Miedos europeos, pesadillas israelíes
"El nacionalsocialismo, a pesar de que nos cueste aceptarlo, es una obra del hombre y (...), como tal, debe ser analizada sin echar mano de instancias sobrenaturales". Rafael Argullol, en un breve y bello prólogo del Diccionario crítico de mitos y símbolos del
nazismo, de Rosa Sala Rose (Acantilado), rebate así todo el mito sobre lo demoniaco y supuestamente inhumano que pueda haber en el nazismo y todas las actitudes políticas, llámense ideologías, que surgen del rechazo en busca angustiosa de la identidad y la certeza, y acaban en la liquidación del otro rechazado para buscar certeza en uno mismo como pueblo o individuo. Querer mejorar el mundo por medio del exterminio de aquello que se considera lo entorpece o empeora es una actitud extremadamente humana.
Y moderna, porque sólo en la modernidad se ha podido concebir la liquidación en masa, en cadena industrial, de aquéllos a los que consideramos nocivos o amenazantes para los nuestros. Uno de los grandes pensadores sobre el nazismo, Zygmunt Bauman, calificó el Holocausto como un "fenómeno de la modernidad", en ningún caso un brote de barbarismo. Así fue y así es. La industria del crimen inventada para el Holocausto no tiene parangón en la historia de la humanidad, y cualquiera que busque ignora, con voluntad o sin ella, la esencia de esa hora estelar del hombre racional asesino que nos deparó el siglo XX.
Hay quienes parecen hoy de nuevo pensar que es una casualidad el hecho de que los millones de seres humanos que murieron convertidos en humo o lodo en el Holocausto eran judíos. Mal pensado. Porque la historia europea está llena de claves, desde los pogromos de Francfort en el medievo a los de Rusia en el siglo XIX, pasando por la España católica triunfal y, recuerden, también Inglaterra, que señalaban a los judíos como el cuerpo extraño a extirpar del suelo europeo. Y es la historia europea la que hoy alimenta ese antisemitismo que durante un tiempo calló por pudor en el regazo que lo generó y hoy celebra gozoso poder refugiarse tras un muy comprensible rechazo a la deplorable política de tierra quemada y odio sistemático de un régimen en la remota tierra de Israel. Su mayor potencia no está hoy en tierras europeas. Ha sido exportada con gran éxito. A tierras árabes, asiáticas y latinoamericanas. Pero aquí mama de su buena y mala conciencia.

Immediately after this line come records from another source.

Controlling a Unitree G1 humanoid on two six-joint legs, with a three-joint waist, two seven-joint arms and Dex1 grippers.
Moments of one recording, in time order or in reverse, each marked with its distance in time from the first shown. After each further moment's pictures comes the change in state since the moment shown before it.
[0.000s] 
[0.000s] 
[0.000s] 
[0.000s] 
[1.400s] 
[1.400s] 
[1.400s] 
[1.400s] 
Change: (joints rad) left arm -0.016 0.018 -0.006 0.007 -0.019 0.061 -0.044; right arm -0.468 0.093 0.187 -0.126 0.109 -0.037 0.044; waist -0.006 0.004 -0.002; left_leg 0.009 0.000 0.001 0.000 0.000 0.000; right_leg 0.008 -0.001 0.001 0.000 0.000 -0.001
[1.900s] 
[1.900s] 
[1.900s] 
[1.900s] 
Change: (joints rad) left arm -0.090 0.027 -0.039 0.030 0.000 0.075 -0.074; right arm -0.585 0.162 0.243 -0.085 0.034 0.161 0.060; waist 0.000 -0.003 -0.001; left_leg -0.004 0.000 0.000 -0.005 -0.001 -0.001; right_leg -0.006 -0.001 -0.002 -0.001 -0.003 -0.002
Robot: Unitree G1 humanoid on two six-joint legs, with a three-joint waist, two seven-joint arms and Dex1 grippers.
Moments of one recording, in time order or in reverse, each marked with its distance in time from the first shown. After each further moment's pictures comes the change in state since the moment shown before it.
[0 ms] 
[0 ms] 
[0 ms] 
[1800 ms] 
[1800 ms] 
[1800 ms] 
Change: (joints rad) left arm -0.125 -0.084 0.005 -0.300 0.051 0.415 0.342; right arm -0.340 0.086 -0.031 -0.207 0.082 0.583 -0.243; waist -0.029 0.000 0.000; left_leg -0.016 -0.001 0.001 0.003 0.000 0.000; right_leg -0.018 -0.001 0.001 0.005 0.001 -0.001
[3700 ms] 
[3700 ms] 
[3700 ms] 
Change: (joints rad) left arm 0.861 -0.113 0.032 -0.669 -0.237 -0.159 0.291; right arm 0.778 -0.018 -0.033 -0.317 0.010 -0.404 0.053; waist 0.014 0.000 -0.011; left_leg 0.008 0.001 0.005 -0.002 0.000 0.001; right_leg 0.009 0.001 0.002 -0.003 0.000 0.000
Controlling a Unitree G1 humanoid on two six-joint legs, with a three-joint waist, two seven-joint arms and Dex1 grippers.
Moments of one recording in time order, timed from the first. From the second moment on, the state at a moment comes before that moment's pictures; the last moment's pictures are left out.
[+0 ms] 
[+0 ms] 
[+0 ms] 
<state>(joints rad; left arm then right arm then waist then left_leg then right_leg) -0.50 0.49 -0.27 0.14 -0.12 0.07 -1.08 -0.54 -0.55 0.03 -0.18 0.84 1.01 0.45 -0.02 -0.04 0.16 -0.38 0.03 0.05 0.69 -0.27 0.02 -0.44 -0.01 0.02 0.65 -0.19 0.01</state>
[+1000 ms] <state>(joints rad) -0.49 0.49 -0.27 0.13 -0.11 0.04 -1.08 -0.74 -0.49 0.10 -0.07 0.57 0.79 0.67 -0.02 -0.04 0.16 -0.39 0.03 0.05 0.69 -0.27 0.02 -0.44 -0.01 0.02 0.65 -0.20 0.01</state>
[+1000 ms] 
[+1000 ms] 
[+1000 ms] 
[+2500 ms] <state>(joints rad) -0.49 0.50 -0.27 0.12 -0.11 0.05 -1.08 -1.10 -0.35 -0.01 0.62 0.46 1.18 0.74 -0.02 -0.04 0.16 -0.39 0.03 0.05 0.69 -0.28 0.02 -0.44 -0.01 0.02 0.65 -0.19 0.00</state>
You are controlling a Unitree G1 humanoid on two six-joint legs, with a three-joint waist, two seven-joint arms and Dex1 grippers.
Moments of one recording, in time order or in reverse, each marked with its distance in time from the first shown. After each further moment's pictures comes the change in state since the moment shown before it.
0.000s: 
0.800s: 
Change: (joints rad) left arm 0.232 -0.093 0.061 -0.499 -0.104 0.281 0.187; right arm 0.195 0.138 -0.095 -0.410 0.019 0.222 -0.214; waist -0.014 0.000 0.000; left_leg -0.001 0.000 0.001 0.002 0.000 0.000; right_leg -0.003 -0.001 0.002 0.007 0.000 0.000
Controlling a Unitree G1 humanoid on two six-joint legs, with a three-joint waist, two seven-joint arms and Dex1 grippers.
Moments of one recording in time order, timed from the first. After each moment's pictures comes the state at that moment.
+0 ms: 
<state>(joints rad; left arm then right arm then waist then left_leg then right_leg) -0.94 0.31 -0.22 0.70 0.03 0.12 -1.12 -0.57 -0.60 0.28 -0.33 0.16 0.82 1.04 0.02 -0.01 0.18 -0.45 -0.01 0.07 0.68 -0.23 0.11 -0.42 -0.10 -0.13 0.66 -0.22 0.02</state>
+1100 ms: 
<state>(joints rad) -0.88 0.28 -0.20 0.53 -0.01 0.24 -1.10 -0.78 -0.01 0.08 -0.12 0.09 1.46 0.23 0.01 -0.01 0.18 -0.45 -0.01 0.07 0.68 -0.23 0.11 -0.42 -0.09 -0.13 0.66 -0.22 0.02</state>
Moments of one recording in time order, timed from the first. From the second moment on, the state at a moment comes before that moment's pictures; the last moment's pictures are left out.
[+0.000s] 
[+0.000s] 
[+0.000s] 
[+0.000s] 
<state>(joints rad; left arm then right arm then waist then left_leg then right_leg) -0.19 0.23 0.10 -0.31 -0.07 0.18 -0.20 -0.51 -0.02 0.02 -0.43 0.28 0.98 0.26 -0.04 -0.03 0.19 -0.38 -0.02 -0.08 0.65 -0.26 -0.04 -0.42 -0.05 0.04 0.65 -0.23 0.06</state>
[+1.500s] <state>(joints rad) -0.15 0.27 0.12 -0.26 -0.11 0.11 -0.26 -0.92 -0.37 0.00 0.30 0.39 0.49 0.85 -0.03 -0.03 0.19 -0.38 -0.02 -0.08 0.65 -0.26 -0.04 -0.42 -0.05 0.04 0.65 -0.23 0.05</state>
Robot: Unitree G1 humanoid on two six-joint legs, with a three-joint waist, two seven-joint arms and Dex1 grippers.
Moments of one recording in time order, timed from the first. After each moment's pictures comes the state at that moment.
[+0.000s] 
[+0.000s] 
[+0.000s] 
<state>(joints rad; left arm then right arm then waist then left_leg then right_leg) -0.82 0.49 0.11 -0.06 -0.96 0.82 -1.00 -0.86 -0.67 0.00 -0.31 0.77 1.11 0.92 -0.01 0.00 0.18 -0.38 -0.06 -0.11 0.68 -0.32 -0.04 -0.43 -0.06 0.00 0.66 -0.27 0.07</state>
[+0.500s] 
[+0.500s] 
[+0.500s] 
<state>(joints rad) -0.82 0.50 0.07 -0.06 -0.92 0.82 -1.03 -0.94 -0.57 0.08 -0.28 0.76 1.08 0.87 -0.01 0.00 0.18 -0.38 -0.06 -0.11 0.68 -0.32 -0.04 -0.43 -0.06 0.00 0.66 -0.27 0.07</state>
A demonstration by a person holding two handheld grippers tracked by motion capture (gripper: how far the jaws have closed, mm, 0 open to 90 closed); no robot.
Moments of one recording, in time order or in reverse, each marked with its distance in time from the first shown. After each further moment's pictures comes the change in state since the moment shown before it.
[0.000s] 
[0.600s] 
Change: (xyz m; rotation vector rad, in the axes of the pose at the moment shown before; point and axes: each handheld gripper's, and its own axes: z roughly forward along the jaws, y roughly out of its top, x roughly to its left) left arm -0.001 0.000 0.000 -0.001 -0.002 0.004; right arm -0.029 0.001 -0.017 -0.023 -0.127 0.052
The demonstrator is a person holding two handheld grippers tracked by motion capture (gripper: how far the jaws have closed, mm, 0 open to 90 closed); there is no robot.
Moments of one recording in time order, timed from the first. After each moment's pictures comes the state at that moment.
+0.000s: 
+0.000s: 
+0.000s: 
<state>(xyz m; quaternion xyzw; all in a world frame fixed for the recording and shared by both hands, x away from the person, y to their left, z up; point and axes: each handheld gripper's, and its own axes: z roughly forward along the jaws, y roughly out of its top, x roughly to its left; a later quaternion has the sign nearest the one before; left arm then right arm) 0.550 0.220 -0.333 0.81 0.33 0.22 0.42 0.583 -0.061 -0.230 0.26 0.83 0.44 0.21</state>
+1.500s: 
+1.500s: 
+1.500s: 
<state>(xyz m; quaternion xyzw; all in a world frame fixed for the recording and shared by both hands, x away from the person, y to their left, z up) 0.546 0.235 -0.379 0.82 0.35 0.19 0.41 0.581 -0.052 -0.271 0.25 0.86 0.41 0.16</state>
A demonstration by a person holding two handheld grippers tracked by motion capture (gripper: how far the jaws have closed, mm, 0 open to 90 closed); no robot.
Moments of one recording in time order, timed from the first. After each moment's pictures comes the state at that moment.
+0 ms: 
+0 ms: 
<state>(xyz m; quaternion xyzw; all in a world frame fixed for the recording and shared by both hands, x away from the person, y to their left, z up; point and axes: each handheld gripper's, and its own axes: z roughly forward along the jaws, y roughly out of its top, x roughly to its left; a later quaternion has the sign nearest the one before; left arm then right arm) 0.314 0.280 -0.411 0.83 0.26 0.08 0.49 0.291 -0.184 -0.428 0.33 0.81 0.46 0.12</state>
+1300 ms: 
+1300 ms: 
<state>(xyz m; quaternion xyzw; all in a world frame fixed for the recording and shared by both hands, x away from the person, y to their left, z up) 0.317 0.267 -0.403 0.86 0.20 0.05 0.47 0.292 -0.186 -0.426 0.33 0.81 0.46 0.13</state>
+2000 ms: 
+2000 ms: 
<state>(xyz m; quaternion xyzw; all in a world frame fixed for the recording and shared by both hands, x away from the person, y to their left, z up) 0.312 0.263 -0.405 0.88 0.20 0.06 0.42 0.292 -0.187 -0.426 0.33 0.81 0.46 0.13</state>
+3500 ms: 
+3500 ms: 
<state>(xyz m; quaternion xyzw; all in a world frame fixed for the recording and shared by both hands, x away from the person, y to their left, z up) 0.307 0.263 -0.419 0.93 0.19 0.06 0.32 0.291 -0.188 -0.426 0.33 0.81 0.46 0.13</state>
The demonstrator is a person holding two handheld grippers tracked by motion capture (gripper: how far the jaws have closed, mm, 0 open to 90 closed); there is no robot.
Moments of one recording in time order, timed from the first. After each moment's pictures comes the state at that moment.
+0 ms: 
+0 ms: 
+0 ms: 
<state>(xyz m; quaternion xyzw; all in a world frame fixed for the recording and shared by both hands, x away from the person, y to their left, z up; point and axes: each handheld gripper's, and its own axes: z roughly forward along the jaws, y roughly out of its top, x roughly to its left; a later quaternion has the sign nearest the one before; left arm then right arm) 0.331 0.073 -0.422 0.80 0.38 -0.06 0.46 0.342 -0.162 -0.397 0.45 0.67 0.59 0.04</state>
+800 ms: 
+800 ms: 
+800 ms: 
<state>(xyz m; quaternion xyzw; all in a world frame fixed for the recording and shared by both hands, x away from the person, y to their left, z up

Sólo hay un país en Europa, que es la pequeña Bulgaria, que tuvo una sociedad que se levantó realmente en contra de la aniquilación de sus judíos durante el pogromo global desatado en un principio por las leyes raciales de Núremberg y después por la conferencia de Wannsee. Los demás, unos con más entusiasmo que otros, participaron en aquel inmenso aquelarre de sangre. Cuando Hitler comenzó a matar judíos, los rusos y ucranianos ya lo tenían por costumbre, los rumanos y los húngaros lo esperaban con ansiedad, y los franceses dejaron hacer. Alemania creó la industria de la muerte, pero casi todos los demás se peleaban por administrar materia prima.
A nadie debe, por tanto, sorprender el inmenso recelo hacia Europa que existe en Israel y el fácil uso que un Gobierno como el de Ariel Sharon puede hacer del mismo para movilizar a su opinión pública contra las críticas hacia su imperdonable, irresponsable y cuasi suicida conducta en Palestina. La arrogancia europea, con su petulante superioridad moral a la hora de juzgar y valorar acontecimientos fuera de su territorio, indigna a quienes no viven en el jardín de bienestar y -eso sí, ya supuesta- seguridad de este continente tan bien tratado en los últimos 60 años a partir de aquella hecatombe en la que fueron precisamente los judíos las víctimas principales.
El nacionalsocialismo y la idea de exterminar a los judíos no son producto islamista ni árabe, ni de ningún religioso campesino del desierto y la miseria. Surgen entre nosotros en bellas capitales, con Nicolás II en Moscú y Karl Lueger en Viena. Por eso, Europa no puede aplaudir timorata a Israel como presbiterianos de EE UU. Pero debe saber que su alma depende mucho de que Israel sobreviva a sus propios errores y miedos. Porque es parte nuestra.